| Task details |
In the entries below, every line that contains "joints" must be located and copied.

| Given data |
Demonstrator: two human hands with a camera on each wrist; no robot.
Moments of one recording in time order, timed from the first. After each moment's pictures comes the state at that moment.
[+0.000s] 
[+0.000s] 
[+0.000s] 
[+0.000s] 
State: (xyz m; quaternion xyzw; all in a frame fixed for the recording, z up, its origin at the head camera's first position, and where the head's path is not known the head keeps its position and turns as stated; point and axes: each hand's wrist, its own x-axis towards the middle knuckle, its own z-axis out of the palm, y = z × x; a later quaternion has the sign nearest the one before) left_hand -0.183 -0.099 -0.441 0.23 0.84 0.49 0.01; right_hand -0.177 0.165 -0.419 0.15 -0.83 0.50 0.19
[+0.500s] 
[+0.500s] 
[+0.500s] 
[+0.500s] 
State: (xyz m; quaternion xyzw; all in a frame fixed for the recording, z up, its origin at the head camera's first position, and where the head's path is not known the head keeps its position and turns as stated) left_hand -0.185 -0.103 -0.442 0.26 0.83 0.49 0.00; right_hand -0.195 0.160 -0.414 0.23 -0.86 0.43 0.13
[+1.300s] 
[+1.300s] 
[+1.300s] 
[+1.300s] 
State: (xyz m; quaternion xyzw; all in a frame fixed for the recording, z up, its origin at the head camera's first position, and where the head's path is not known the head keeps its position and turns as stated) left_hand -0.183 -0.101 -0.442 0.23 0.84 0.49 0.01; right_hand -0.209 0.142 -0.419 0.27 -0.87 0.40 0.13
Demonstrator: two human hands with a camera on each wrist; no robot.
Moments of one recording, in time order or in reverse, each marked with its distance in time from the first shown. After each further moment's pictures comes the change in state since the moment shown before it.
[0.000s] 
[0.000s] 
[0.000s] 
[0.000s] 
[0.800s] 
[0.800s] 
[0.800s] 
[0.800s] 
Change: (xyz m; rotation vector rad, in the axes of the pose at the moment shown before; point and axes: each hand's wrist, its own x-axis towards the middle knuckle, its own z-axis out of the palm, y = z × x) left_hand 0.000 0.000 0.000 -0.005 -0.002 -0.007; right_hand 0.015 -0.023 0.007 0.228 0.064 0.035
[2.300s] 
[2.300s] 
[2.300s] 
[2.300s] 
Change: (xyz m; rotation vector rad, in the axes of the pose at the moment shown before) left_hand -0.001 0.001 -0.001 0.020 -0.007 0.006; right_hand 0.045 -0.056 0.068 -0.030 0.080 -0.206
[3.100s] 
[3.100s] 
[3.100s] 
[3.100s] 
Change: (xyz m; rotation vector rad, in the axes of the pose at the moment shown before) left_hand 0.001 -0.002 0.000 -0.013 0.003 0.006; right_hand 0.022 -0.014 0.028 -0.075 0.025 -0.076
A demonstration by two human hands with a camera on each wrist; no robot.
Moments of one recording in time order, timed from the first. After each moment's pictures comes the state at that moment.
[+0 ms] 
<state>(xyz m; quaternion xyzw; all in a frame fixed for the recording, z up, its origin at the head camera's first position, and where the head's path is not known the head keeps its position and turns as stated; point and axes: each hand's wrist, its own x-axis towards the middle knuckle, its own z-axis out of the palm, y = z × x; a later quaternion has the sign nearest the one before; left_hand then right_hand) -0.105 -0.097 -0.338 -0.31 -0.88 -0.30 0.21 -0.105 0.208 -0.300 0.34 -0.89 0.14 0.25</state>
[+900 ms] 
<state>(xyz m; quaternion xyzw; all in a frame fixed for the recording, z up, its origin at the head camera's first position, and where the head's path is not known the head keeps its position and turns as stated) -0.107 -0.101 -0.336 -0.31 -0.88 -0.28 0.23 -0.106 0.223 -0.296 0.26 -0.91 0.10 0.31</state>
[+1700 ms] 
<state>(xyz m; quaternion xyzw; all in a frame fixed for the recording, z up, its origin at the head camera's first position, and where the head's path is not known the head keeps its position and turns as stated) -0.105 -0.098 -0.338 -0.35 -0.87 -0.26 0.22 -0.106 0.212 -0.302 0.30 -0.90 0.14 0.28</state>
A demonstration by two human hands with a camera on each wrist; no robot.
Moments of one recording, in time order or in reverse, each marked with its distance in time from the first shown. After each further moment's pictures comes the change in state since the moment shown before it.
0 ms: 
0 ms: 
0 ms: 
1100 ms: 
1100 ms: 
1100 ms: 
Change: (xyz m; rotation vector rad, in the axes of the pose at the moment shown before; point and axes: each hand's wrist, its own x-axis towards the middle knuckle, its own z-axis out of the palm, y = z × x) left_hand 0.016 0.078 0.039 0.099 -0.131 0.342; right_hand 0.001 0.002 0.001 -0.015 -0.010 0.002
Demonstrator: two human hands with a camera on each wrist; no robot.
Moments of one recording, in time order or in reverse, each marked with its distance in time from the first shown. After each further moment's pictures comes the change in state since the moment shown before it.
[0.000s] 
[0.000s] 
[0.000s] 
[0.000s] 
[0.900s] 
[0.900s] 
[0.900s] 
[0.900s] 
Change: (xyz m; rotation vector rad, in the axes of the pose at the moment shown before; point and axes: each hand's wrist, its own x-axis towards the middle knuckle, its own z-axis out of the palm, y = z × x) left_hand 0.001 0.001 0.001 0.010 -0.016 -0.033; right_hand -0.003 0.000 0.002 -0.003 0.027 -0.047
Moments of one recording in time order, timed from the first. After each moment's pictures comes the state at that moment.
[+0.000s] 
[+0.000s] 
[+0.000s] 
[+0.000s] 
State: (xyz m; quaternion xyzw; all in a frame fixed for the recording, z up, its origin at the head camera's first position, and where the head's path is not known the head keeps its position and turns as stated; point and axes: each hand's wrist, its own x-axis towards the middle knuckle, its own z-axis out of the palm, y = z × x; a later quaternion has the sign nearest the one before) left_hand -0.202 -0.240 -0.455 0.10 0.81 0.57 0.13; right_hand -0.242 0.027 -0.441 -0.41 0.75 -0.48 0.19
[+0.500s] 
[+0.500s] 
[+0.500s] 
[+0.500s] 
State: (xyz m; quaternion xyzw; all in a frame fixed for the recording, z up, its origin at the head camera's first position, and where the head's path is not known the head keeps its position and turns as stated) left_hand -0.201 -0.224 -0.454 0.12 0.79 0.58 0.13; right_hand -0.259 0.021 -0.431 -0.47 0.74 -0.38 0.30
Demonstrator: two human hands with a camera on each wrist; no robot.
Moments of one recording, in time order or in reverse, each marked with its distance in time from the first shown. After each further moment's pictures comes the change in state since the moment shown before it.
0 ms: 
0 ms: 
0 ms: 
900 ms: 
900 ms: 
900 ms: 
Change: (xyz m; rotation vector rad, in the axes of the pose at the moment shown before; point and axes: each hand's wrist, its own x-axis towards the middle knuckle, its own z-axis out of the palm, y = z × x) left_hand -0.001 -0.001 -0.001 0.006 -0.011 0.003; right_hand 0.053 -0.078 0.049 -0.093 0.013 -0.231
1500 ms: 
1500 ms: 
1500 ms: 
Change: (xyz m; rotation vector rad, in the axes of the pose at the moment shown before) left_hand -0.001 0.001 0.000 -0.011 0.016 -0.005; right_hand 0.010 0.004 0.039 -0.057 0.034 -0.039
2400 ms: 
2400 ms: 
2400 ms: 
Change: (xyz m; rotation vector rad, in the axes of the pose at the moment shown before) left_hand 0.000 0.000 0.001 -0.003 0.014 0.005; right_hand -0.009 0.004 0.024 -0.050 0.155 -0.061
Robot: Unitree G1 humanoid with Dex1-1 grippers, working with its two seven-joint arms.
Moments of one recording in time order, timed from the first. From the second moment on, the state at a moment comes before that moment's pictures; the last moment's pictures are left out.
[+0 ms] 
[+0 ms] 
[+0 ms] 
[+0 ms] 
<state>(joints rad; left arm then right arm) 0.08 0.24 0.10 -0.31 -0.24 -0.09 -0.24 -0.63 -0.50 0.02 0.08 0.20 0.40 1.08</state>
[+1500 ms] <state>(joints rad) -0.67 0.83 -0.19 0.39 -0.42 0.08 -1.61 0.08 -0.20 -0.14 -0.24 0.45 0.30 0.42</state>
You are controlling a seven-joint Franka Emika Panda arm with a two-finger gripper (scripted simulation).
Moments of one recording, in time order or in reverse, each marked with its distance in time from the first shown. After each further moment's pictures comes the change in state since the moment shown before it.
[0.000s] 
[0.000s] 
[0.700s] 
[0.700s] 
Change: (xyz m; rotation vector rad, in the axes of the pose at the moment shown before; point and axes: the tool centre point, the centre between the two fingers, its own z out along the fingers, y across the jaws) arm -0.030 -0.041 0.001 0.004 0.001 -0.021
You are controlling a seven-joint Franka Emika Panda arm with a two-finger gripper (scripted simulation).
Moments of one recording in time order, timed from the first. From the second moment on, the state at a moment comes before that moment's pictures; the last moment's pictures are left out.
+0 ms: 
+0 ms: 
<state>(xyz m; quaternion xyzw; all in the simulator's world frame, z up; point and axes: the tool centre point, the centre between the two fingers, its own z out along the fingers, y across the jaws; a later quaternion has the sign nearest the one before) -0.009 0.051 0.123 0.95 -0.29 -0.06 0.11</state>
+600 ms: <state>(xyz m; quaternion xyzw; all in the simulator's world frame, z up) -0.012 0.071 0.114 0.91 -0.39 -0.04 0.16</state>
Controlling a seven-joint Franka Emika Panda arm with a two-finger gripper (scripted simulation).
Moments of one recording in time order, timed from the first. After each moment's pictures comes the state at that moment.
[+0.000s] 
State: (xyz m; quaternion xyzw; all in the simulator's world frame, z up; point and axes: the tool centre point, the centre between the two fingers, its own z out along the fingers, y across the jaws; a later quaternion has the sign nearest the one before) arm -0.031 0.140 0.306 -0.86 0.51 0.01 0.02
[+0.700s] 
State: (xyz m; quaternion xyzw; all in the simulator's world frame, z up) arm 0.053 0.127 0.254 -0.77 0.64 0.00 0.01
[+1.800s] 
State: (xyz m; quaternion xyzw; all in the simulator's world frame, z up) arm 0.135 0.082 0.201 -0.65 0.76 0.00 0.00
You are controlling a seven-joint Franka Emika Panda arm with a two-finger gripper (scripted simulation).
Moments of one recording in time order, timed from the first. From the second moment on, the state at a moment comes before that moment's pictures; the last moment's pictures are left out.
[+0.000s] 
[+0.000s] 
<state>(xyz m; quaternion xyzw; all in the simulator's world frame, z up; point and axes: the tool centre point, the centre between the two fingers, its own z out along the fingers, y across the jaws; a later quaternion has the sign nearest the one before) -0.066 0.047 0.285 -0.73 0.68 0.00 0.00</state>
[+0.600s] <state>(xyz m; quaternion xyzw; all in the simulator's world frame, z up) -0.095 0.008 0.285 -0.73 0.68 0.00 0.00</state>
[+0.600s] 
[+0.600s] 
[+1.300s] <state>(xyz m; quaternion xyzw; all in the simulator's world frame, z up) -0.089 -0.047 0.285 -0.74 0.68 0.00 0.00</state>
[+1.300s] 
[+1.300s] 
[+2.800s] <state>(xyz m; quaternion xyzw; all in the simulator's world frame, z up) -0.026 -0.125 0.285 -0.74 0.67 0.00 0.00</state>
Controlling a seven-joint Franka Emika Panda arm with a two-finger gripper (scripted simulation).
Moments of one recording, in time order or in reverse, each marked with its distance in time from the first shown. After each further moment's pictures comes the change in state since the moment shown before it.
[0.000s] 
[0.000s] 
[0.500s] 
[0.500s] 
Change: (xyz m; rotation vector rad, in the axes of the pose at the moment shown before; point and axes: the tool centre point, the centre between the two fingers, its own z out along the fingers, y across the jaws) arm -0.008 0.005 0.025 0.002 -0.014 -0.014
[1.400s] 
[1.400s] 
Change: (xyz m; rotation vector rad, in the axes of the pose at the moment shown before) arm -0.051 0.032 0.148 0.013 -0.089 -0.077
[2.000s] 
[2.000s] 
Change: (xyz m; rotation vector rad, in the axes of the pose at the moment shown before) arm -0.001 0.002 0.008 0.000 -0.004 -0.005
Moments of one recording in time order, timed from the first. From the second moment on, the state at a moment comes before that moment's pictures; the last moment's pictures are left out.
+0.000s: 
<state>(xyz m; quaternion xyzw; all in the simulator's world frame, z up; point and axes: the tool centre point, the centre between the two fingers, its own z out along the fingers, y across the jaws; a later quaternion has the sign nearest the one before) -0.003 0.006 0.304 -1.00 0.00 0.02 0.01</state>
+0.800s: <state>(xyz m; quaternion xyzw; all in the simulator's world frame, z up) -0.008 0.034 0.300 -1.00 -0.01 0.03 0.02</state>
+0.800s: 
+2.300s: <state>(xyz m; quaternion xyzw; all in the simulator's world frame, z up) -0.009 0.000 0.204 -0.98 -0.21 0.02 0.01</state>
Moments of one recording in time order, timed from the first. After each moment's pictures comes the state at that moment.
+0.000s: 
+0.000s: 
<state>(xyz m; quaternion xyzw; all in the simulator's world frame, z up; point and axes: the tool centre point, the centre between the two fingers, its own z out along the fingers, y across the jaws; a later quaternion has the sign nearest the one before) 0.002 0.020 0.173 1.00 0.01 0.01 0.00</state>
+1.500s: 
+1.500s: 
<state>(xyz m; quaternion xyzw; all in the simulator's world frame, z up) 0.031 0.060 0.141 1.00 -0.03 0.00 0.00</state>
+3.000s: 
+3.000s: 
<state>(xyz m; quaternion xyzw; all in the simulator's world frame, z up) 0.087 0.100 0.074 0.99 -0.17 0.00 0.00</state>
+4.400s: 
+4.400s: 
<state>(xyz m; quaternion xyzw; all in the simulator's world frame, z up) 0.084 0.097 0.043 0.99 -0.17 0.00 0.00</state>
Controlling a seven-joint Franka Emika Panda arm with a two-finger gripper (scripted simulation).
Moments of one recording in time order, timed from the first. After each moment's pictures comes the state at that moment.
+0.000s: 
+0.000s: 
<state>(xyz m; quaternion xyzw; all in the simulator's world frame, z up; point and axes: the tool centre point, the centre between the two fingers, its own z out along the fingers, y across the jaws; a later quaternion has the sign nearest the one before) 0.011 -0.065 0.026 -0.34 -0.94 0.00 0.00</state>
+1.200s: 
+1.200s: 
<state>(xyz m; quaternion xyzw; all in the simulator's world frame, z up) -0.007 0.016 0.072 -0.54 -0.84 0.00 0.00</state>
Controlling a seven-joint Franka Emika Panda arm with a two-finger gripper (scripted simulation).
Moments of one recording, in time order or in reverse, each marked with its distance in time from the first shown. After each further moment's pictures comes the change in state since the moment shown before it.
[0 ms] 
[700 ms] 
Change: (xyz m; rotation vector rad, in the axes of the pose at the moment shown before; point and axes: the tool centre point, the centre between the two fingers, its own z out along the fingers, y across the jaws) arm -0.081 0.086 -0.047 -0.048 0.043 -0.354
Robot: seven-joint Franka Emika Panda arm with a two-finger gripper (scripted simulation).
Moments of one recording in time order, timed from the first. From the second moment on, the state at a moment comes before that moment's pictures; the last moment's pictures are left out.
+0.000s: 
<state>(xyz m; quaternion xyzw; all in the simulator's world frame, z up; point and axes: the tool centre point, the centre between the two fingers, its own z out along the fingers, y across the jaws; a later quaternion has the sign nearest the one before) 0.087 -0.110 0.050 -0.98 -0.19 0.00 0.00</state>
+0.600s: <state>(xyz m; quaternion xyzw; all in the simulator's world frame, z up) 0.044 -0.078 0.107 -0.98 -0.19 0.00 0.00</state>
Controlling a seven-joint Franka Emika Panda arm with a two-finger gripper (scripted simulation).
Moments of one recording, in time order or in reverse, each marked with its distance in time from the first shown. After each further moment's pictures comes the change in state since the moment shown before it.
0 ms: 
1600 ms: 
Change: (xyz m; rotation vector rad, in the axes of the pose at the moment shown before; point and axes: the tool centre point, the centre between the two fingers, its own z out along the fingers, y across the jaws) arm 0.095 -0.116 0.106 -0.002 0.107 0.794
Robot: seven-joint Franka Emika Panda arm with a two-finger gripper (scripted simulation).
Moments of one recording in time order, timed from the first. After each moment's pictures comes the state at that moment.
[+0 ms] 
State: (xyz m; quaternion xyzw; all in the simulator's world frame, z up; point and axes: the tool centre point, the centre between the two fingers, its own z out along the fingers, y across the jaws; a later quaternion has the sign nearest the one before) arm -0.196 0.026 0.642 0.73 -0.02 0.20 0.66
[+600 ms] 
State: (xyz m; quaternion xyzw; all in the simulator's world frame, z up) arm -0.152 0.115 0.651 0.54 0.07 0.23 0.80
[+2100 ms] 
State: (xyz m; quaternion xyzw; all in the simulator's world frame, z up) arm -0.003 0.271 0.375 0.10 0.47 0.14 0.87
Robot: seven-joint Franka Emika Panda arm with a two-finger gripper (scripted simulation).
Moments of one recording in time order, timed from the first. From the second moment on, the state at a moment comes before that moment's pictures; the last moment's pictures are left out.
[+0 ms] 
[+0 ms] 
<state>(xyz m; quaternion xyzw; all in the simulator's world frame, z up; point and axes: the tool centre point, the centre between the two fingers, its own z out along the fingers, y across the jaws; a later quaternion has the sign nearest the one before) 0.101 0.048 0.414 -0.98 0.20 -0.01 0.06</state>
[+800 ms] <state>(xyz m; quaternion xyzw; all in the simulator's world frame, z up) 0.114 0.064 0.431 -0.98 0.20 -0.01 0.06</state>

| Written response |
<state>(joints rad; left arm then right arm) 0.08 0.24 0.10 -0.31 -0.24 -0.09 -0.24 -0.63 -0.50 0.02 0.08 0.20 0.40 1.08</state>
[+1500 ms] <state>(joints rad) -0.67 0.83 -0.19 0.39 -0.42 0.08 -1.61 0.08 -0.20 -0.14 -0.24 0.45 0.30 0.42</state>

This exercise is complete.